- EXERCISE GOAL -
Would you reproduce the data below exactly, please, leaving out its images?

- PROVIDED MATERIAL -
━━━━━━━━━━

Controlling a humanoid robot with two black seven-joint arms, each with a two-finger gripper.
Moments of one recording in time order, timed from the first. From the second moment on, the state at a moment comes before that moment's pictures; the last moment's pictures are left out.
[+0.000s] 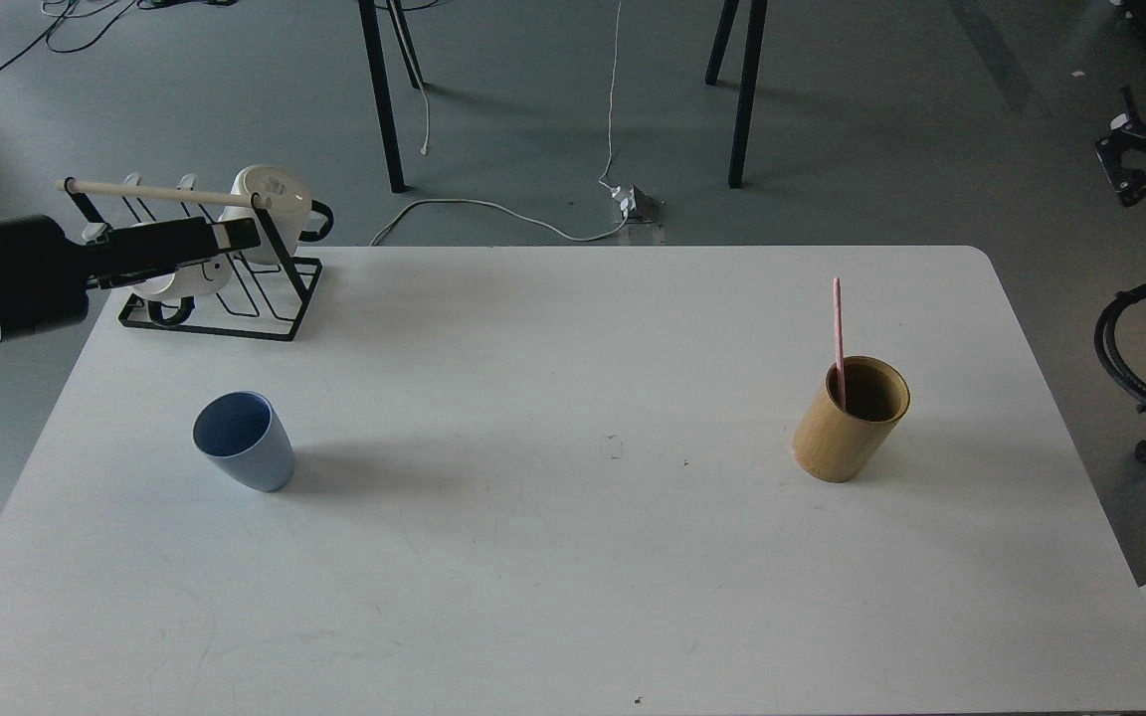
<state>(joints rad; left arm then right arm) -0.72 1.09 -0.55 -1.33 1.46 -0.38 -0.44 0.74 -0.58 0.91 0.57 0.31 0.49 0.27</state>
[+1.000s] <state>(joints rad) -0.70 0.83 -0.29 -0.91 1.84 -0.17 -0.49 0.74 -0.60 0.91 0.57 0.31 0.49 0.27</state>
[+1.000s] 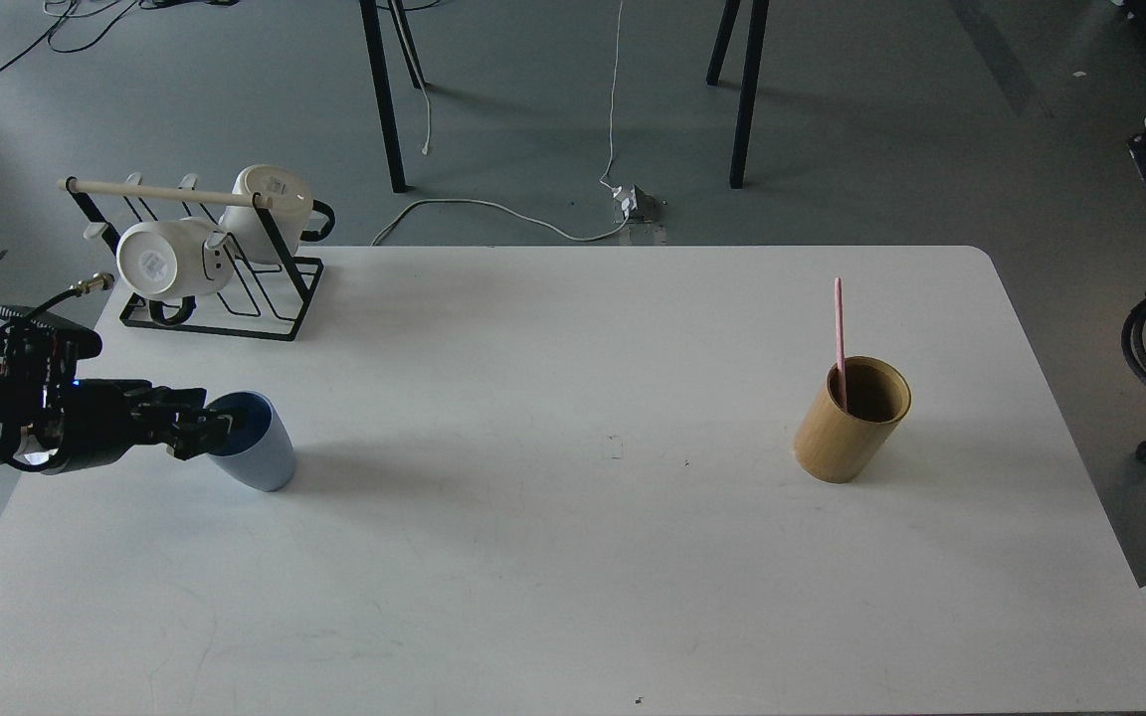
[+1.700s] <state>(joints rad) -0.92 0.77 -0.29 -0.99 1.84 -0.38 -0.49 0.74 -0.61 0.91 0.57 0.30 0.49 0.27</state>
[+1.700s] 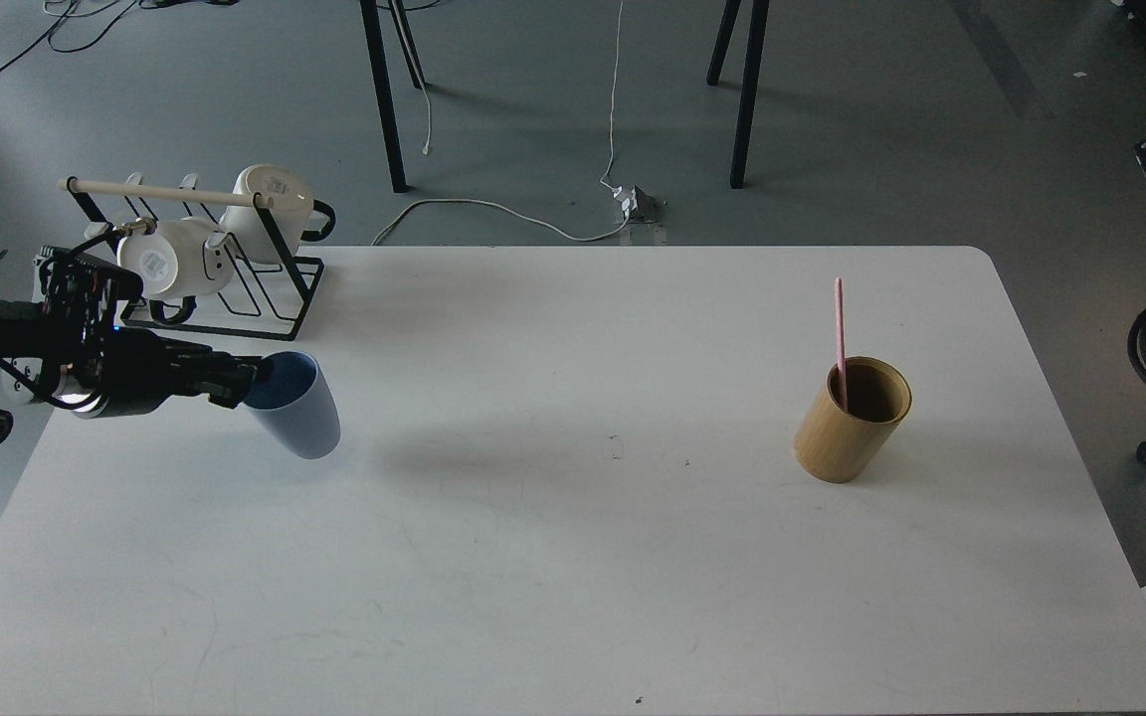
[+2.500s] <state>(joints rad) -1.09 0.11 -0.15 -1.02 2.18 -0.49 -0.34 0.81 -0.73 0.88 0.57 0.30 0.49 0.27</state>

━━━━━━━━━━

- TASK SOLUTION -
Controlling a humanoid robot with two black seven-joint arms, each with a two-finger gripper.
Moments of one recording in time order, timed from the first. From the second moment on, the state at a moment comes before that moment's pictures; the last moment's pictures are left out.
[+0.000s] 
<state>(joints rad; left arm then right arm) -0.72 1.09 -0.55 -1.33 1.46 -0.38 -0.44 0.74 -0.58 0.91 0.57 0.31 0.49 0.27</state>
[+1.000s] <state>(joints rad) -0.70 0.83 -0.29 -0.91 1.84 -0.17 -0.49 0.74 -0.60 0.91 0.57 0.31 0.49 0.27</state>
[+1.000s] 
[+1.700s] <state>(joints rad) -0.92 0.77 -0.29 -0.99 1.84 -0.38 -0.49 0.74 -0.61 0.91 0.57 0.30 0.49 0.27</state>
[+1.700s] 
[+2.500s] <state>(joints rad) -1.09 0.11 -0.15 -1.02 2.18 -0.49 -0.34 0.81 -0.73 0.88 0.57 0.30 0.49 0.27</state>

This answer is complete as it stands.